ETDs: Electronic Thesis and Dissertation Service at the University of California
1. ETDs:
Electronic Thesis and Dissertation
Service at the University of California
Perry Willett
California Digital Library
July 20, 2017
2. Outline of ETD service
• preserved in Merritt
• published in eScholarship
3. Features of ETD Service
• Embargoes
• MARC records with eScholarship links
4. ETDs by Campus
In Merritt In eScholarship Recd via SFTP from Proquest †
• UCD
• UCB
• UCI
• UCLA
• UCM
• UCR
• UCSC
• UCSD
• UCSF
• UCSB
In Merritt In eScholarship
* (Nothing since 2013)
~6500 in 2016
†UCLA receives their ETDs from Proquest, then
delivers them to CDL via SFTP
Over 23,000
currently
CDL provides a service to UC campuses for ETDs with two main components:
ETDs are preserved in Merritt—CDL’s preservation repository--with no public access
ETDs are published in eScholarship—CDL’s Institutional Repository.
Merritt: https://merritt.cdlib.org
eScholarship: https://escholarship.org
eScholarship processes the Proquest XML metadata file that accompanies the ETD, including any embargo information. If an ETD is embargoed, eScholarship creates a landing page with no access to the thesis until the embargo has expired.
Most UC campuses participate in the ETD Service. Some exceptions:
UC Davis only publishes their ETDs in Proquest
UC Santa Barbara is now using their own IR, Alexandria, to preserve and publish their ETDs.
UC Berkeley continues to receive ETDs from Proquest and submit them to Merritt, after which they are published in eScholarship.
UCLA receives ETDs from Proquest, catalogs them and them sends them to CDL via SFTP.
Each ETD in eScholarship is used on average over 4 uses per month, or over 50 times per year.
The basic workflow:
Student submits thesis and accompanying files to the Grad Division on their campus, using software provided by Proquest (“ETD Administrator”: www.etdadmin.com). The student fills out a form with basic information (author, title, abstract) that is used to generate an XML metadata file.
The Grad Division gathers approvals for thesis and grants the degree. They then submit the ETD to Proquest (using the ETD Administrator). They may submit ETDs on a rolling basis every day, or may wait until the end of term to submit all approved ETDs for that term.

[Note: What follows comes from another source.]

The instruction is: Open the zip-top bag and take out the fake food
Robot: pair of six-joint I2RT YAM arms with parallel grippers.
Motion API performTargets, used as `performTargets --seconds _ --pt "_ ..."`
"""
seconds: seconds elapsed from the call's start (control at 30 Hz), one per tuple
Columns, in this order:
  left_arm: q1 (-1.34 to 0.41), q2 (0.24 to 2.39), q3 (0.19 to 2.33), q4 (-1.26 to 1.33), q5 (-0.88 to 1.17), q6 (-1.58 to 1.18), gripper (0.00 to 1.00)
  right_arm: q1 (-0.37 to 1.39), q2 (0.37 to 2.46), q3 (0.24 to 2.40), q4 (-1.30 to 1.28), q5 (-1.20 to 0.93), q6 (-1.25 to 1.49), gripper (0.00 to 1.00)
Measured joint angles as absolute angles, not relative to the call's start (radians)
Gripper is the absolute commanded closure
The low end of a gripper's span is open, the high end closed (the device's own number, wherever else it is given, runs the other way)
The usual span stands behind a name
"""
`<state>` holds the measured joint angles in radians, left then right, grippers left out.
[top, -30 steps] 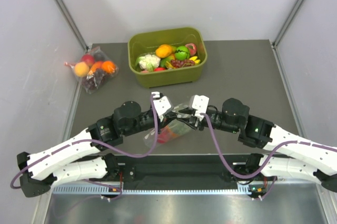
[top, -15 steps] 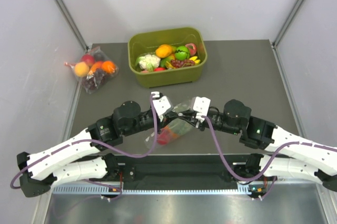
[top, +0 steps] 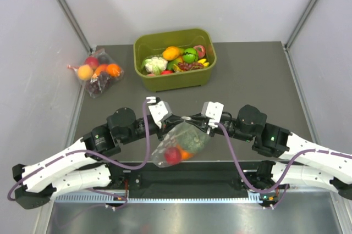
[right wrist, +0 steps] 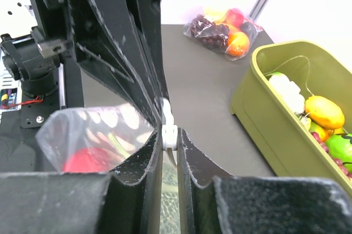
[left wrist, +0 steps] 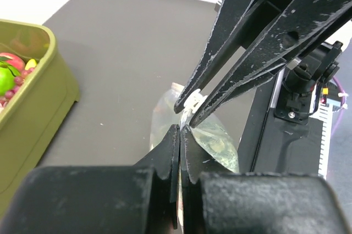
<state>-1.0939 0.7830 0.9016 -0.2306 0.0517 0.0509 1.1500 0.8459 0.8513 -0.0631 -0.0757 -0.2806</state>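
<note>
The zip-top bag (top: 181,145) hangs between my two grippers near the table's front edge, with a red fruit (top: 172,155), an orange fruit (top: 187,155) and a dark green piece (top: 193,140) of fake food inside. My left gripper (top: 171,120) is shut on the bag's top edge (left wrist: 180,128). Tip to tip with it, my right gripper (top: 192,120) is shut on the bag's white zipper slider (right wrist: 169,131). In the right wrist view the bag (right wrist: 93,135) bulges left, the red fruit (right wrist: 82,162) showing through it.
A green tub (top: 175,61) full of toy produce stands at the back centre of the table; its wall (right wrist: 275,135) is close on the right in the right wrist view. A smaller clear bag of fruit (top: 99,73) lies at the back left.
My right gripper has closed on the slider. The left arm has drawn back to the left, and the bag now hangs lower with the food sunk to its bottom.
</note>
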Motion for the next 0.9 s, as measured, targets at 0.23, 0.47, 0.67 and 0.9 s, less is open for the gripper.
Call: performTargets --seconds 0.23,0.47,0.67,0.9 --pt "-1.094 0.724 0.902 -0.232 -0.009 0.054 1.00 1.150 0.846 0.851 -0.061 -0.065 -0.280 1.00" --pt "-1.094 0.690 0.900 -0.218 -0.117 0.055 1.00 1.150 0.827 0.834 -0.079 -0.039 -0.272 1.00" --pt "-1.097 0.695 0.871 -0.176 -0.248 0.058 1.00 1.150 0.788 0.803 -0.100 -0.010 -0.247 1.00" --pt "-1.098 0.754 0.844 -0.124 -0.421 0.085 1.00 1.149 0.754 0.708 -0.088 0.022 -0.163 1.00"
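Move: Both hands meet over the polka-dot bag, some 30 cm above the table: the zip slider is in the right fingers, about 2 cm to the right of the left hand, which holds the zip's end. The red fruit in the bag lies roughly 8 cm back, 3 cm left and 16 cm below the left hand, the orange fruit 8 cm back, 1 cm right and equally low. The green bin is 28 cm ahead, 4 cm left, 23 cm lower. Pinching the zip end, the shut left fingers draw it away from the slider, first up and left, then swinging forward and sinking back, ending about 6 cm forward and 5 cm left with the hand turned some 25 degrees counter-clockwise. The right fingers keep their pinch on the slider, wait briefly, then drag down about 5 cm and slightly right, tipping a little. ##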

Proquest sends ETD package as a zip container to CDL’s SFTP server.
The ETD Service retrieves any zip containers from the SFTP server once a day and submits them to Merritt.
Later that same day, eScholarship retrieves an Atom feed from Merritt listing all objects in ETD collections.
If it finds new submissions, it harvests the files and stores them on its local file system. eScholarship indexes the metadata and PDF, and adds its persistent URL.
Later that day, the ETD service will request a report from eScholarship listing all of the ETDs, linking the eScholarship URL with the Merritt ARK.
The ETD Service extracts the XML metadata from the zip container, adds the eScholarship URL, and generates a MARC record.
The ETD Service delivers the MARC record.
Looking more closely at the first of two components of the ETD service:
The ETD Service retrieves files from the SFTP server
It checks that the files have been retrieved correctly, and if so, deletes them from the remote SFTP server.
It extracts the XML metadata file from the zip container, and looks for the institutional code assigned by Proquest.
It uses the institutional code to submit the zip container to the appropriate Merritt collection. It also extracts author and title from the XML to include in the Merritt submission.
The ETD Service updates a SQLite table with information about the thesis from the Proquest metadata (author, title, etc) and Merritt (ARK identifier).
Looking at the second part of the ETD service:
eScholarship retrieves the Atom feed for ETD collections at 10am every day.
If it notices new submissions, it harvests them from Merritt.
The PDF, XML metadata, and any auxiliary files are stored on the local eScholarship file system.
eScholarship indexes these files and creates a persistent link.
Later that same day, the ETD Service requests a report from eScholarship listing all ETDs. The report includes both the eScholarship URL and Merritt ARK. The ETD Service updates a table in the SQLite db with this information.
The ETD Service extracts the XML metadata file from the zip container (still stored on the local ETD Service file system) and uses information from the XML and the database to generate a MARC record conforming to local campus cataloging rules and containing the eScholarship link.
MARC record and/or CSV report about submissions are delivered to campus, either via email or SFTP.
MARC records and CSV reports are also submitted to a restricted Merritt collection.
Once the record is generated, the zip container is deleted from the local ETD Service file system.